Célestin Tiendrébéogo : Il ne faut pas négliger le poids de l’opinion publique. C’est à la presse et aux journalistes d’expliquer les choses. Prenons le cas de l’Europe. Elle subventionne sa production pour près d’1 milliard de dollars. Le coût de production en Europe est égal à trois fois le cours mondial. C’est une chose qu’on ne répète pas assez. Cela veut dire que l’Europe aurait pu utiliser le tiers de l’argent qu’elle a dépensé pour importer ses 500 000 tonnes de coton. Et économiser les deux tiers ou les utiliser à autre chose. C’est comme si le Burkina se mettait à fabriquer des voitures d’une qualité inférieure à celle des véhicules Renault ou Peugeot pour un coût trois fois supérieur. Il faut rappeler que c’est le contribuable qui paye ces subventions. C’est un véritable scandale. Aucune loi économique ne peut expliquer cela. Je pense que si le problème des subventions était posé de manière claire, l’opinion publique se rendra compte de cette injustice criarde dont nous sommes victimes.
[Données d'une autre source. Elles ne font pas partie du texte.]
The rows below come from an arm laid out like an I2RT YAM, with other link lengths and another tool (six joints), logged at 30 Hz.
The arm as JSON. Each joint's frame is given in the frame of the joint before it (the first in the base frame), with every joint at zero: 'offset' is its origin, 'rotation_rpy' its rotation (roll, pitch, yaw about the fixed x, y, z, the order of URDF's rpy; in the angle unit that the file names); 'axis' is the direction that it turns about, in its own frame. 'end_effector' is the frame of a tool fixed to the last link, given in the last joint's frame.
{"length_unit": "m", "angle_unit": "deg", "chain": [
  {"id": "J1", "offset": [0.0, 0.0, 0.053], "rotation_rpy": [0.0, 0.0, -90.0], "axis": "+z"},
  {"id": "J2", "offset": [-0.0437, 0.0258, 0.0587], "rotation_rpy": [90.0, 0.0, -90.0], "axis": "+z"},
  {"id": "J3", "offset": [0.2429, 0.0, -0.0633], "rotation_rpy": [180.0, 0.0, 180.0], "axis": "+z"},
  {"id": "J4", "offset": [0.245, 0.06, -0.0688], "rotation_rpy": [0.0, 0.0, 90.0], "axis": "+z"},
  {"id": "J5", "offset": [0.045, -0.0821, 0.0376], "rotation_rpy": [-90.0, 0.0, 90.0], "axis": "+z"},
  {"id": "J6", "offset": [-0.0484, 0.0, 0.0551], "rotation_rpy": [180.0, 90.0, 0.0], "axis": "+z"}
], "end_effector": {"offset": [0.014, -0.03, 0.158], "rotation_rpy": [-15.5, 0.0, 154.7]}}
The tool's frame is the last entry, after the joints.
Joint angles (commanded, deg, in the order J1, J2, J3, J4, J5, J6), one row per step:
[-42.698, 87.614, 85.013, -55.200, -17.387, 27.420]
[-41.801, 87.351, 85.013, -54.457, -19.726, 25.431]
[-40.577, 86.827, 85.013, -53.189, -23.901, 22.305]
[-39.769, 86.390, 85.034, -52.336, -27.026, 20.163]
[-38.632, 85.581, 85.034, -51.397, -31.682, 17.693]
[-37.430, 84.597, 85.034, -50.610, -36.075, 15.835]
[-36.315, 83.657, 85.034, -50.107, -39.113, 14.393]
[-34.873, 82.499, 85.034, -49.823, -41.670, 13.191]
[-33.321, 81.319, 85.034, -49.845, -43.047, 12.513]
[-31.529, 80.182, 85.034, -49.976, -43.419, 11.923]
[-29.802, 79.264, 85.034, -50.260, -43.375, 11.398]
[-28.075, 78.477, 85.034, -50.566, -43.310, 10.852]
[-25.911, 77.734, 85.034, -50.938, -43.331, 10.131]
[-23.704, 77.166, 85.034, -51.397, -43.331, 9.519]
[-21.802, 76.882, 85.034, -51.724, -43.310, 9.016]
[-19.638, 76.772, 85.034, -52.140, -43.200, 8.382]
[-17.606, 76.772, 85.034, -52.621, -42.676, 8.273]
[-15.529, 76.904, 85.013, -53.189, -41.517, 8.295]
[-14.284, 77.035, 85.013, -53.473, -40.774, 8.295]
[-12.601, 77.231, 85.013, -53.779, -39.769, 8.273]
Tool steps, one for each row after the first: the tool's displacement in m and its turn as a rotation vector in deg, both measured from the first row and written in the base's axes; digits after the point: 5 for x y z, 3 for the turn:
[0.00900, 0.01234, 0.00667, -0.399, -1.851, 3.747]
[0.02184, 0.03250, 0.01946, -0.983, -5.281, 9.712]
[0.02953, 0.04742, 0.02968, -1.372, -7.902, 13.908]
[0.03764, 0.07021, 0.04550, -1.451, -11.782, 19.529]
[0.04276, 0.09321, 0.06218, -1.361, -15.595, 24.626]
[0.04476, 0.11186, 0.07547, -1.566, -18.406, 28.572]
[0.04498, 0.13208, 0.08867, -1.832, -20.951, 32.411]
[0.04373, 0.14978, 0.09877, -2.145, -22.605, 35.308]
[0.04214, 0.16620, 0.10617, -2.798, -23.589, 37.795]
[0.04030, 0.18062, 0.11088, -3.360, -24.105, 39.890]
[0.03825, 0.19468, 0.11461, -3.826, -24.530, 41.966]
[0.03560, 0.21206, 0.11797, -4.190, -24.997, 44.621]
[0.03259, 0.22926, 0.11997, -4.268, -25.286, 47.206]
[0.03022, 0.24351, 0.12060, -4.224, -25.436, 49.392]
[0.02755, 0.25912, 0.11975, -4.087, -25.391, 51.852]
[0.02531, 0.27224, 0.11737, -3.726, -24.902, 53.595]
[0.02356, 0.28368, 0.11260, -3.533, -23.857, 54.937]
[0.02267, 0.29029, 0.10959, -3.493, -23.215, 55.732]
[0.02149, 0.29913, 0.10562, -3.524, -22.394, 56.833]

Afrik : On voit mal, tout de même, l’Occident faire machine arrière sur la question des subventions…

Célestin Tiendrébéogo : L’Occident a une responsabilité morale. La lutte contre la pauvreté est une question posée par toutes les institutions. Dans le cadre du Burkina, nous aurons près de 200 000 tonnes de fibre cette année. Cela fera près de 170 milliards de chiffre d’affaires pour la Sofitex. Si l’on pouvait augmenter le prix d’achat du coton pour l’amener à 250 F CFA (contre 185 F CFA aujourd’hui, ndlr), je suis certain qu’à court terme la production serait doublée. A moyen ou à long terme, nous pourrions même la multiplier par trois ou par quatre. Nous avons distribué 67 milliards de revenus l’année dernière, nous allons en distribuer 100 milliards cette année. Si l’on peut quadrupler la production, cela veut dire qu’on peut quadrupler les revenus.

Afrik : Quel est le préjudice financier des subventions occidentales sur le coton burkinabé ?

Célestin Tiendrébéogo : La Société cotonnière du Burkina a un manque à gagner de plus de 50 milliards de F CFA à cause des subventions américaines et européennes. L’étude de la Banque mondiale montre que nous perdons près de 250 F CFA par kilo vendu. Si nous avions pu disposer de cette manne financière, nous aurions pu augmenter l’actuel prix d’achat du coton à nos producteurs de 65 F CFA par kilo.

Afrik : La Sofitex va être démantelée à partir de la semaine prochaine. Ne craignez-vous pas pour la pérennité de la filière ?

Célestin Tiendrébéogo : Nous avons opté pour la filière intégrée. Ceux qui vont venir vont pratiquer les même fonctions que la Sofitex : distribuer des intrants, acheter le coton, assurer la recherche scientifique et l’encadrement. Il y aura un comité qui fixera le prix du coton graine et des intrants. Nous allons choisir des partenaires sérieux qui ont déjà fait leurs preuves ailleurs de manière à ce que notre filière puisse être pérennisée.